### [Required work]
Every line of the entries below from the one containing "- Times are" to the one containing "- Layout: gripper", both ends included, must be written out exactly. No other line belongs in the answer.

── Input records ──

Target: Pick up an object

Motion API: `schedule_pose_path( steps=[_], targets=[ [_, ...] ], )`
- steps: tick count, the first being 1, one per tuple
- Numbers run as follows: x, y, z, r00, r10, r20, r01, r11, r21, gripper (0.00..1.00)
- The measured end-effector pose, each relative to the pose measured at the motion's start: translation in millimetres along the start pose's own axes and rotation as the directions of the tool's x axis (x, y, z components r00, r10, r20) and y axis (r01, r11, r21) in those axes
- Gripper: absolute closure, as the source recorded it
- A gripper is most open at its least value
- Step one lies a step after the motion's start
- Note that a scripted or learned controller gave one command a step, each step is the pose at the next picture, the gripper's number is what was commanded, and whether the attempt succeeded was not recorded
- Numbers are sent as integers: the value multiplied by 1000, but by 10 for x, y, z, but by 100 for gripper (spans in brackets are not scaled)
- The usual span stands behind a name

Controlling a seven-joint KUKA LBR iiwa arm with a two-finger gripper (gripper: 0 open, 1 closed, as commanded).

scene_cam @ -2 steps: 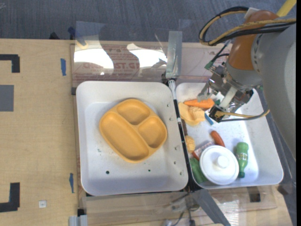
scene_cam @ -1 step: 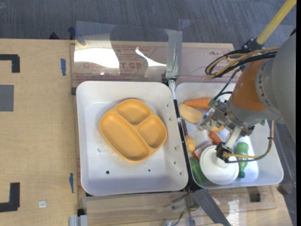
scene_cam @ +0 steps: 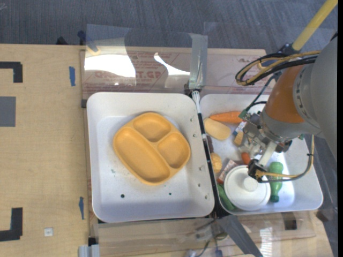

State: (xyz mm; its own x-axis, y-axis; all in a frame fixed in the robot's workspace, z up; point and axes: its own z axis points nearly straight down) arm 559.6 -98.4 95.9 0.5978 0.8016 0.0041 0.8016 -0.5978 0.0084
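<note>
You will find the grey arm with the orange band point(scene_cam: 292, 98) entering from 3 o'clock, its wrist hanging over the centre of the right-hand shallow white bin point(scene_cam: 310, 194). Whether the jaws are apart or together cannot be told from this angle. The objects open to picking lie in that bin. A tapered orange carrot point(scene_cam: 228, 118) lies at 11 o'clock from the wrist, and a pale yellow rounded lump point(scene_cam: 217, 129) lies just beside it toward the dividing wall. A white round bowl point(scene_cam: 244, 190) sits at 6 o'clock, close under the wrist. A green plastic piece point(scene_cam: 276, 170) lies against the bowl's 2 o'clock edge. Small items at 9 o'clock are too crowded to identify. The left-hand shallow white bin point(scene_cam: 102, 159) holds a yellow-orange three-compartment plate point(scene_cam: 151, 147) at its centre. Both bins rest on the pale wooden tabletop point(scene_cam: 37, 143).
</note>
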Motion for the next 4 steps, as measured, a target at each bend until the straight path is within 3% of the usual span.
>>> schedule_pose_path(
  steps=[1, 2, 3, 4],
  targets=[
    [723, 69, -870, 985, 172, 6, -172, 985, 9, 100],
    [704, 68, -849, 985, 175, 10, -175, 985, 12, 0],
    [704, 68, -850, 985, 175, 10, -175, 985, 12, 0],
    [720, 418, -843, 821, 571, 14, -571, 821, 6, 0]
  ],
)
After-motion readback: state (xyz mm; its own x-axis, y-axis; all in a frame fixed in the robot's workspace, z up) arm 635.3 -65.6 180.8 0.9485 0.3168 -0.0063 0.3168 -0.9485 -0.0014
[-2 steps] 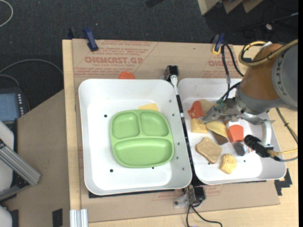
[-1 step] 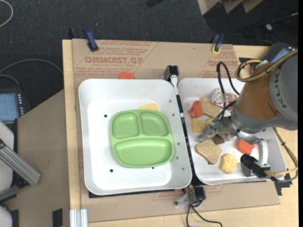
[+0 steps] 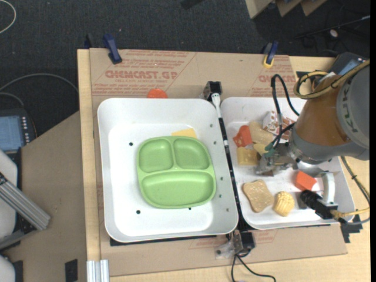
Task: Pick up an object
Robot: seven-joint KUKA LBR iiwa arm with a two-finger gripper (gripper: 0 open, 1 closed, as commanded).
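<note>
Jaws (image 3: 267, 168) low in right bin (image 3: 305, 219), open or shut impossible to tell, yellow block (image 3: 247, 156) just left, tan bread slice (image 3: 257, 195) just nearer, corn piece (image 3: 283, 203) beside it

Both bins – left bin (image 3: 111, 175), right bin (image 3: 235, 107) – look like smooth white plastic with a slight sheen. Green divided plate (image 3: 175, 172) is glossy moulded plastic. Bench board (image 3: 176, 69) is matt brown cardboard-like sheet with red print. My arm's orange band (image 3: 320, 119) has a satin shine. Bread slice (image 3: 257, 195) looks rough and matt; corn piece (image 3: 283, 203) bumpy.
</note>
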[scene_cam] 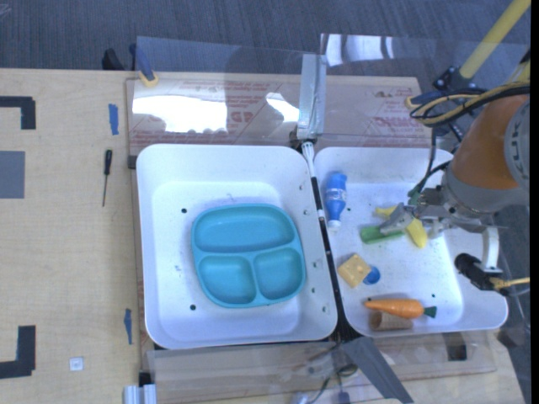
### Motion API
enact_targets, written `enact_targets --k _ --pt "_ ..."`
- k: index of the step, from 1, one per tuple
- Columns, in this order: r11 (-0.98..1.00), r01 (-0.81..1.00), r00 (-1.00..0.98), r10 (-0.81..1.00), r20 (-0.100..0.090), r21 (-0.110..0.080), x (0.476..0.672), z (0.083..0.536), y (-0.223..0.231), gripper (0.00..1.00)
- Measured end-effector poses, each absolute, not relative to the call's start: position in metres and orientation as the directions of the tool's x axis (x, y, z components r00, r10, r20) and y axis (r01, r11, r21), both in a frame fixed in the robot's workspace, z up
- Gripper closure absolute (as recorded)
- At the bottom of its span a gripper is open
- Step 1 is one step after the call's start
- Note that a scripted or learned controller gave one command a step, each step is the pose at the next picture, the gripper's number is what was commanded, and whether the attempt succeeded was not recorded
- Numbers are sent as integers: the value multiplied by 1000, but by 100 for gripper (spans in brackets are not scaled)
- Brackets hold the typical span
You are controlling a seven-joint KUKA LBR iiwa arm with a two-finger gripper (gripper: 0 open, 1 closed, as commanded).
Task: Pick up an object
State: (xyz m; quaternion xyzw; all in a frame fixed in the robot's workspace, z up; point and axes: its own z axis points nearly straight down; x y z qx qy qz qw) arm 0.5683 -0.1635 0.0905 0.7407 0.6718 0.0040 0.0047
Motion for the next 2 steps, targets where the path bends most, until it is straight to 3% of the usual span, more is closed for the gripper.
enact_targets --k 1,2 --pt "-98 995 98 995 1 15 570 100 -163 100" --pt "-98 995 98 995 2 13 569 99 -163 0"
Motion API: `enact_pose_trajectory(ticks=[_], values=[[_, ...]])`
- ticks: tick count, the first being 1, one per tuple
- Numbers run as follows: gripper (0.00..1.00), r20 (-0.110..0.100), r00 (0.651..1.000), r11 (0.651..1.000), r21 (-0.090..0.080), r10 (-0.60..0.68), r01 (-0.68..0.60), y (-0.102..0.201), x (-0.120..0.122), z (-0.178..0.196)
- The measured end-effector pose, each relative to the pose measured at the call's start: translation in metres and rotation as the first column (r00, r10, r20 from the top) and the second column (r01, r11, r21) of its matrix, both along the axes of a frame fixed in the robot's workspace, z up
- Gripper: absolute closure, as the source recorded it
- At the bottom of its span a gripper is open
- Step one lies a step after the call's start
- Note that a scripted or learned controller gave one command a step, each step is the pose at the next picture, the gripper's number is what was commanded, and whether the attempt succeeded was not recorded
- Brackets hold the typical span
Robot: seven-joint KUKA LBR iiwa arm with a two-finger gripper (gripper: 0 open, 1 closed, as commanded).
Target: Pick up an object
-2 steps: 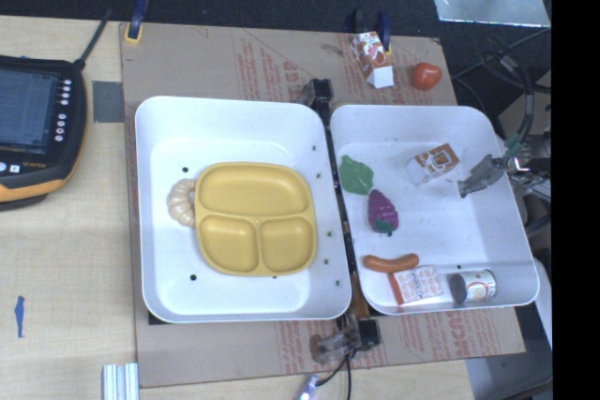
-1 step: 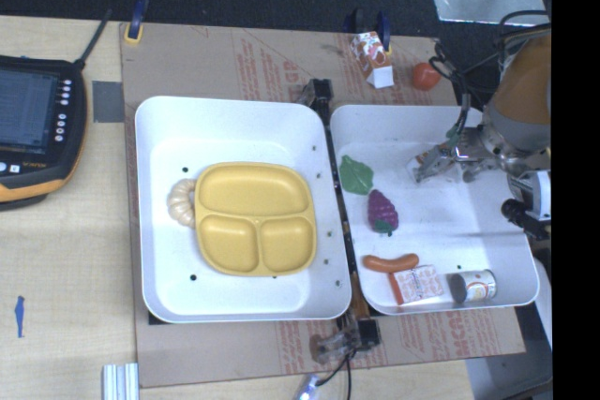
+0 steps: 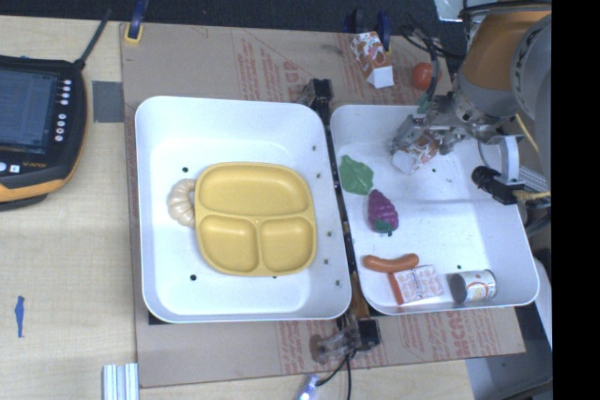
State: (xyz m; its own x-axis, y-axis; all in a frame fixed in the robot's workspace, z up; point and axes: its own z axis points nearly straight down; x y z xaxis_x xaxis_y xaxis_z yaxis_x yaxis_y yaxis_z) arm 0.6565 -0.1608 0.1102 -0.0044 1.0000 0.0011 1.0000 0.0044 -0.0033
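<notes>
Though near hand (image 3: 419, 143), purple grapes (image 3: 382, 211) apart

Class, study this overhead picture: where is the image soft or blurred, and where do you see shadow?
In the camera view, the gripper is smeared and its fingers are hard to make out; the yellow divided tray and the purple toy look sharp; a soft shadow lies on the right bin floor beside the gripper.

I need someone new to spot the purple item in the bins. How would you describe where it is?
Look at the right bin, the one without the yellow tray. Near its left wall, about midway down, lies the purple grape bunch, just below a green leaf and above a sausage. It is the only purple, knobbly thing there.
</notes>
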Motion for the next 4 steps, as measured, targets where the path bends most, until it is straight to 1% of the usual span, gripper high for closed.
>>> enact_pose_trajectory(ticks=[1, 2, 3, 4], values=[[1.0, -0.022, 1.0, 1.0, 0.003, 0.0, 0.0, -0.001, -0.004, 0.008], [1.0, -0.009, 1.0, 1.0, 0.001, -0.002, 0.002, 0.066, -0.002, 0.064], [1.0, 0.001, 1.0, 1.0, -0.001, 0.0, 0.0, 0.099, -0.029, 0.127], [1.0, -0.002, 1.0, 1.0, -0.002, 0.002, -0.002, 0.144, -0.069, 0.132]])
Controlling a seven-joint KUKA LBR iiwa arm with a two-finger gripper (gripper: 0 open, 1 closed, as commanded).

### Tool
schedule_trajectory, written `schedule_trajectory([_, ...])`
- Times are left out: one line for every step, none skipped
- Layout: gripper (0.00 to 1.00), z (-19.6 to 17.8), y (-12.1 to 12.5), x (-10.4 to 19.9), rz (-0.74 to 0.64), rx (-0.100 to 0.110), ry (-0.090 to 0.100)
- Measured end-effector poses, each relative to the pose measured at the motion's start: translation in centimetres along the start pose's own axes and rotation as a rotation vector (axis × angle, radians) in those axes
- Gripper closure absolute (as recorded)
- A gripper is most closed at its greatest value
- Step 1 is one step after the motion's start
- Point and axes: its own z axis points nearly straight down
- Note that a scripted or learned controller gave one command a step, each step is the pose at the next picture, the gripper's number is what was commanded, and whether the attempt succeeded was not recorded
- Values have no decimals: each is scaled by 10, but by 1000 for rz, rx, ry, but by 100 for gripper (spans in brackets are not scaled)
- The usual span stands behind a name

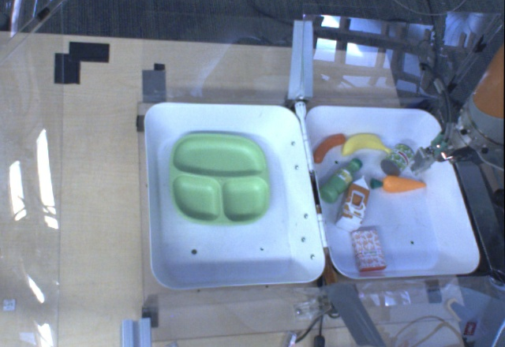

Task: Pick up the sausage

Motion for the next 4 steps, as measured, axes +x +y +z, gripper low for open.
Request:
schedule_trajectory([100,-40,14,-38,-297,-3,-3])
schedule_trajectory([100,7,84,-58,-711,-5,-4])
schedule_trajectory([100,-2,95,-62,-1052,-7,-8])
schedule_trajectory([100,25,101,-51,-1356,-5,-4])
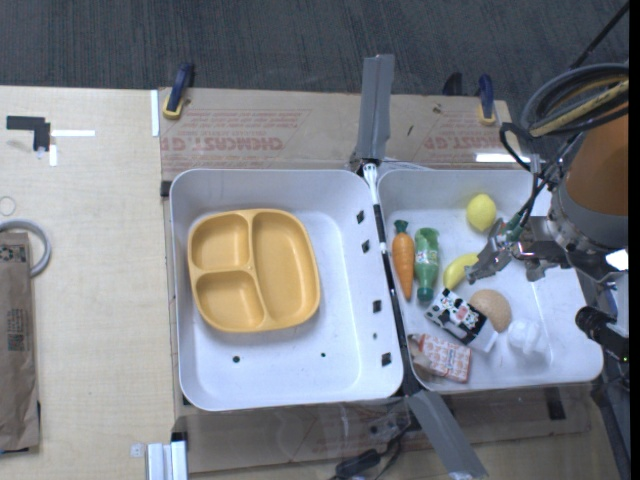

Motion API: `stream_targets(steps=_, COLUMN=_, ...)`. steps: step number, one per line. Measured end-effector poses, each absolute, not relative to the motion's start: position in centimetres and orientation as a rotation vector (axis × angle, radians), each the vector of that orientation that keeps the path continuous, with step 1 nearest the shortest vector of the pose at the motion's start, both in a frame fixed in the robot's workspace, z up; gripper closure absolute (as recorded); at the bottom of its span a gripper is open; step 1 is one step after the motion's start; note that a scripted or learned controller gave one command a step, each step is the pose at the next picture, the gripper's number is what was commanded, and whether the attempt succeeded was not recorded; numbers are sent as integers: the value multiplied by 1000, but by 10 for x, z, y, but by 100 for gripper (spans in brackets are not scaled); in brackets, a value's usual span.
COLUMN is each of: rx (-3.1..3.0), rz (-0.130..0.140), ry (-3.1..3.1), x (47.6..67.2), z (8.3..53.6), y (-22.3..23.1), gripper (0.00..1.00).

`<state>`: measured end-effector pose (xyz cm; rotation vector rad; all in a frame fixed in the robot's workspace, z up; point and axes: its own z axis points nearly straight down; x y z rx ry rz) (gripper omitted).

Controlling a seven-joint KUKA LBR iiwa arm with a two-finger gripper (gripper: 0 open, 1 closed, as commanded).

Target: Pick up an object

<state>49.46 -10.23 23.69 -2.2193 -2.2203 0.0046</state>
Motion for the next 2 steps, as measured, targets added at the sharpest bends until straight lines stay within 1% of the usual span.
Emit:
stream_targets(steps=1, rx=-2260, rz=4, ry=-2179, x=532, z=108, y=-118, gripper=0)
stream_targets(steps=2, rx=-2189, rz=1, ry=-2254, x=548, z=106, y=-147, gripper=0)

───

### [Task output]
- Times are left out: one line for every step, none skipped
- Layout: gripper (0.00 to 1.00), z (-19.6 to 17.8), y (-12.1 to 12.5), x (-10.4 to 19.9), rz (-0.74 to 0.64), rx (-0.100 to 0.110), ry (-0.090 to 0.100)

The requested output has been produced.